YOUR TASK. Go through the listing and pick out each line with the word "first" in it.

• • •

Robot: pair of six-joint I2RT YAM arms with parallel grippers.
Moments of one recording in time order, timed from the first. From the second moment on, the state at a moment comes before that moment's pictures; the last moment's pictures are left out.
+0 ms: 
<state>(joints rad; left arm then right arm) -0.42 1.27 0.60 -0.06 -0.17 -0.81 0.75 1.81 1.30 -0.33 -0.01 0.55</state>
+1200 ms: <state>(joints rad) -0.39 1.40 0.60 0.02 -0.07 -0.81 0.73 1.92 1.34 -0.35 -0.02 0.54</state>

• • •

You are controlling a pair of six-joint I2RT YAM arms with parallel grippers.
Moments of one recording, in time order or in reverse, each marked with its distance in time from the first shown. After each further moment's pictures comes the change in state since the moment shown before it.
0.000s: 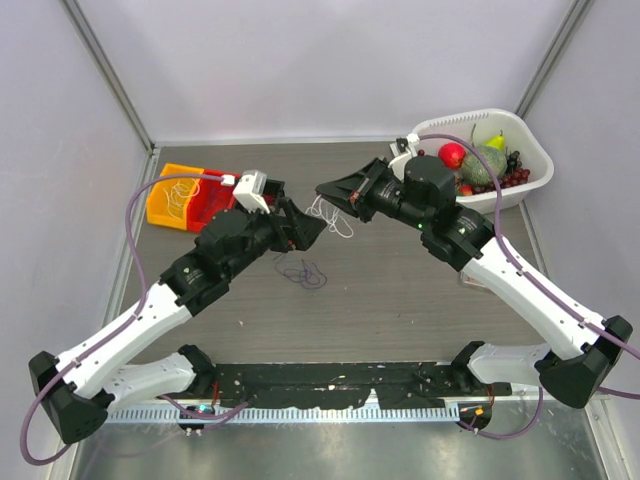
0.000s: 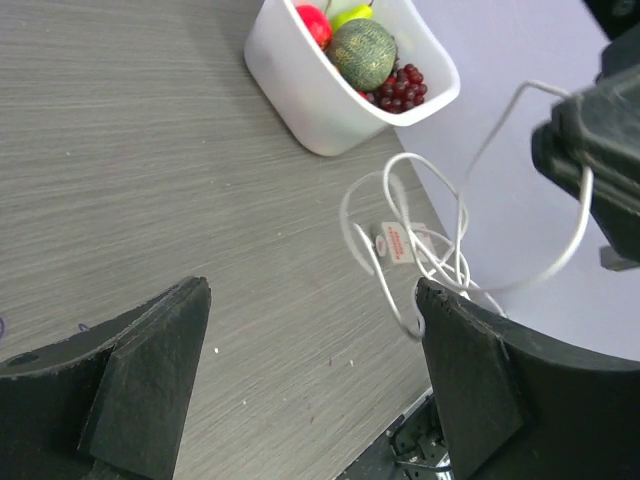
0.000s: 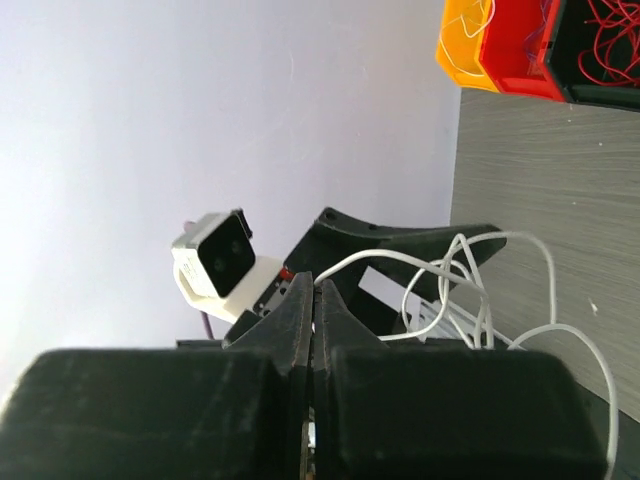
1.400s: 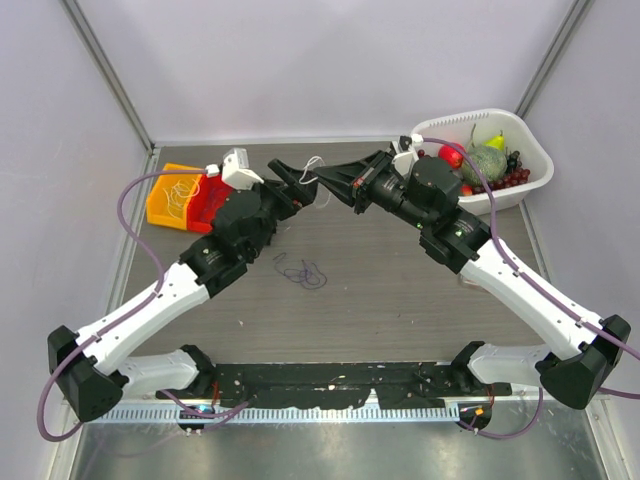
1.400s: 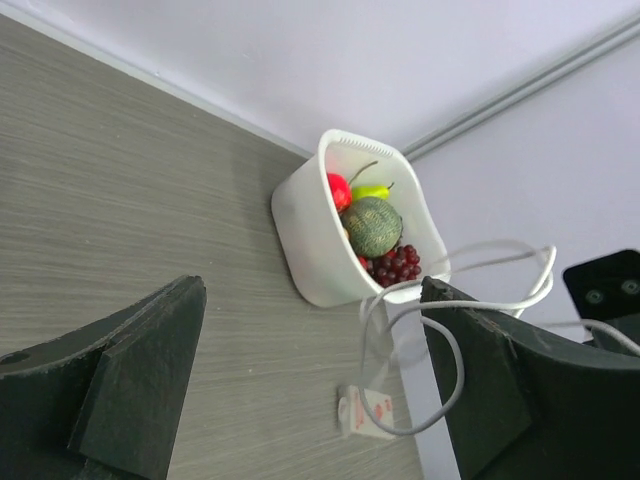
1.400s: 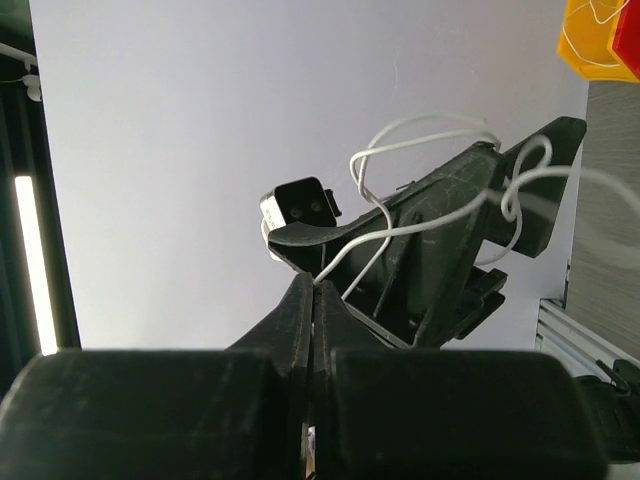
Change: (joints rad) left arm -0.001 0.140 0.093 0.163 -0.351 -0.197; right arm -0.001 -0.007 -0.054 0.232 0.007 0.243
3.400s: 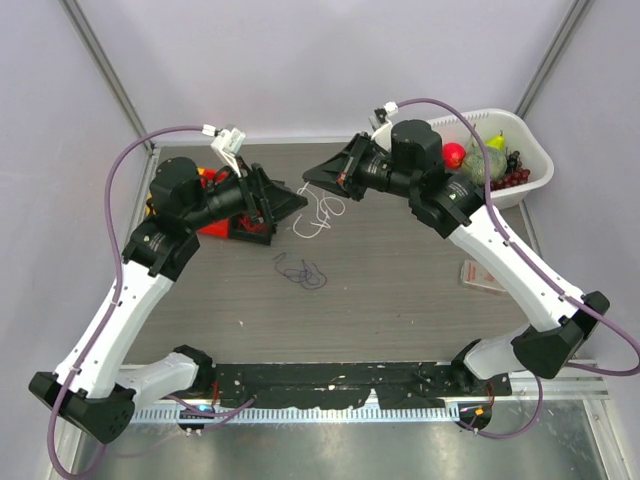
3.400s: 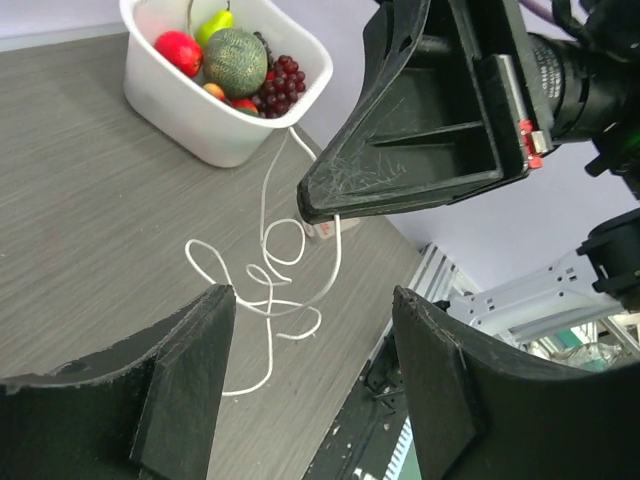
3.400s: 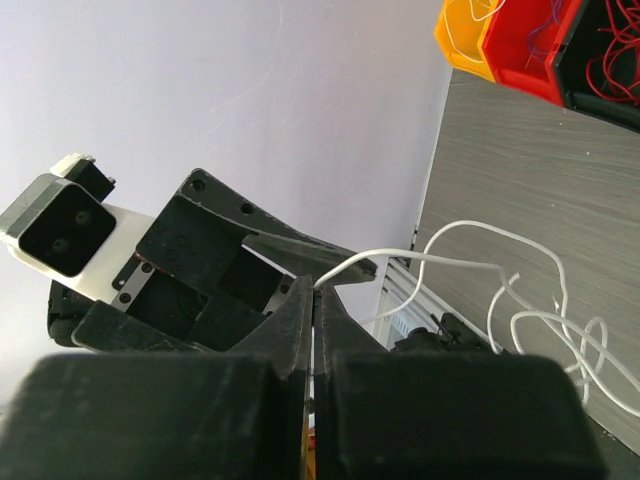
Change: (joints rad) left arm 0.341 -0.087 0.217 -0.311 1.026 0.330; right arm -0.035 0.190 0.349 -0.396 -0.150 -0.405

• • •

YOUR RESPONSE.
Moments of one recording in time order, timed from the first. From the second moment on, the state at a moment comes before that moment's pictures; the last moment's pictures are left out.
Moments of one recording, in time order or in reverse, each marked with its distance in time from the first shown. After each further moment's pictures comes the change in state since the moment shown before it.

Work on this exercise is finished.